The program was developed as a direct response to the concerns of a group of small growers. In 2010, representatives of the group approached the USDA, requesting the development of a food safety certification program that would give growers of their size access to larger markets. “It was important for AMS to help create opportunities for small- and mid-sized farmers,” says Reyna. “GroupGAP will provide those opportunities for growers, and for the industry to supply and buy GAP-certified produce that follows the recommended [FDA] food safety practices.”
John Fisk, director of the Wallace Center, says by email, “The importance [of developing a program like GroupGAP] was particularly clear with respect to growing interest and demand for local and regionally sourced foods, much of which was coming from small- and mid-size farms.”
In the six years between the conception of GroupGAP and its implementation, a pilot program was administered. “The three-year GroupGAP pilot program included 22 projects that helped smaller growers and cooperatives meet retailers’ on-farm food safety requirements by working collaboratively to obtain group GAP certification,” says Reyna.
The pilot participants were located in eight states: California, Iowa, Michigan, Missouri, Montana, North Carolina, Pennsylvania, and Wisconsin.
The Agriculture & Land-Based Training Association (ALBA), a Salinas, Calif.-based non-profit farm education and business incubator program, has been a pilot participant since 2014.
ALBA offers a five-year business incubator program in which students who have completed a 10-month long organic crop production course can rent land from ALBA in order to launch a small business. For GroupGAP, farmers in the first and second years of the incubator program, who manage less than two acres of land, are audited as one group.
Prior to ALBA’s participation in GroupGAP, these farmers were internally audited, but not certified. “We were at this issue where third-party food safety certification is very cost-prohibitive for a beginning farmer who is working a quarter to an acre, or even under two acres,” says Kaley Grimland, ALBA’s business enterprise development specialist. “[GroupGAP] allowed us to cost effectively get our farmers in the first years food safety certified, and therefore be able to sell to all of our clients.”
Although small- and mid-sized farmers were the target beneficiaries of GroupGAP, the program is open to farmers, food hubs, grower cooperatives, etc. of all sizes. “While we focused our efforts during the pilot phase of the program on smaller producers, the GroupGAP concept is applicable to all growers,” Reyna says.
Whether small-, mid-sized, or larger, “Any grower certified under GroupGAP must agree to follow all of the procedures dictated by the Group’s Quality Management System, maintained by the group’s ‘central entity,’” says Fisk. “A central entity might be a food hub, co-op, or other responsible organization.”

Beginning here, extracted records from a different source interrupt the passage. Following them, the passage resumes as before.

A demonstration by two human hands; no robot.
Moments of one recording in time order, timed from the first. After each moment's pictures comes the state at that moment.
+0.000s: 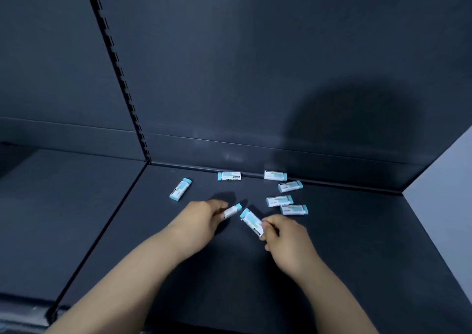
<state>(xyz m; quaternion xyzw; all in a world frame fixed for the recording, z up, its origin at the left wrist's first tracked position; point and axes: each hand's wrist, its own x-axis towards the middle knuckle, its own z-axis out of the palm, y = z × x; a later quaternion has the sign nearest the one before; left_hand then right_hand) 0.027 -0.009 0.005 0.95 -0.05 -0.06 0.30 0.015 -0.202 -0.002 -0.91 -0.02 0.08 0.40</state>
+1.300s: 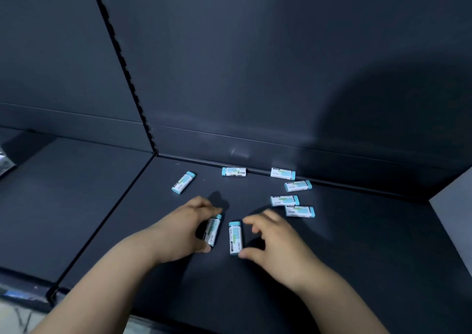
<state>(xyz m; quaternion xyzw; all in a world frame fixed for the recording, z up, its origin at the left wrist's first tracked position) 0.016 0.008 0.000 0.96 -0.10 -0.15 0.24 0.024 -0.202 -0.003 -0.92 -0.24 0.11 0.30</state>
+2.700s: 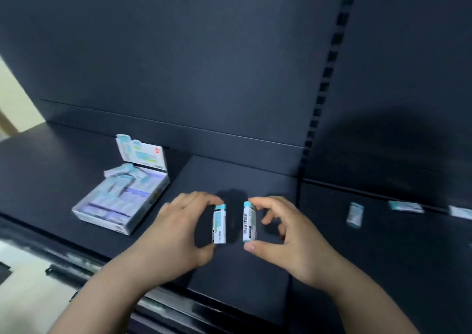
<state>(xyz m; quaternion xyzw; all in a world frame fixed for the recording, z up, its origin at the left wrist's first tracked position) -0.069 0.331 0.039 0.97 -0.05 0.10 0.23 -0.010 0.120 0.038 -0.83 -0.30 0.12 0.45</state>
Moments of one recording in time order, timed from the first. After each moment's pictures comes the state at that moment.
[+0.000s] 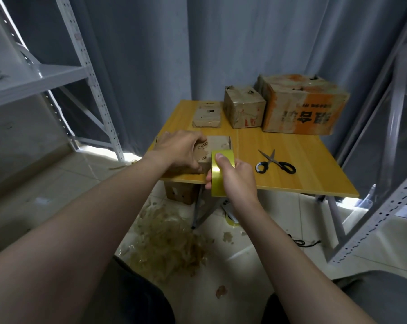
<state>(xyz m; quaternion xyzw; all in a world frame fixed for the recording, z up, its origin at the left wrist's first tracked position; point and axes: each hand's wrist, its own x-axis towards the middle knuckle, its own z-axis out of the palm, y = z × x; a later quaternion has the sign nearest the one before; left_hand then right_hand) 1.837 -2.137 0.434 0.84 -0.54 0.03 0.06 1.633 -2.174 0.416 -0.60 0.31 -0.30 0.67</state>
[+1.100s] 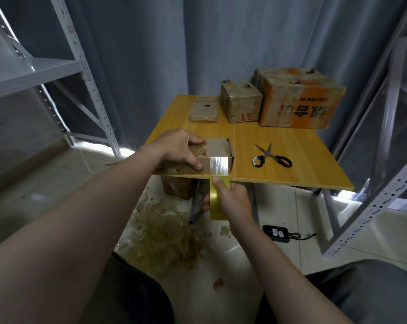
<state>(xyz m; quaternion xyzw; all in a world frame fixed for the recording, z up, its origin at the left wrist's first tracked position) 1.842 -2.136 0.431 0.84 -0.52 -0.12 0.13 1.617 -2.161 0.363 -0.60 0.38 -0.22 0.67</state>
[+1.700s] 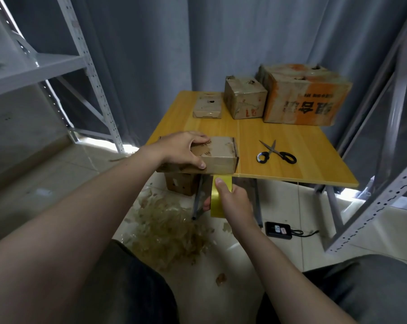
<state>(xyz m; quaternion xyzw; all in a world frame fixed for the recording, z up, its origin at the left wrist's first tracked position) 1.839 -2.120 0.424 0.82 -0.56 -0.11 0.09 1.609 -2.146 0.355 -0.62 0.37 -0.23 0.65</state>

The GroupGAP application fee has not yet been finalized; however, the audits will cost $92 per hour, in compliance with the Specialty Crops Inspection Division’s audit rate as published in the Federal Register. “The audit charges will include the time it takes to review and approve an application, and conduct the on-farm verification audits as well as the Quality Management System audit of the group,” says Reyna. “The overall cost will depend on the number of farms involved and the how long it takes to perform the system review and audits.”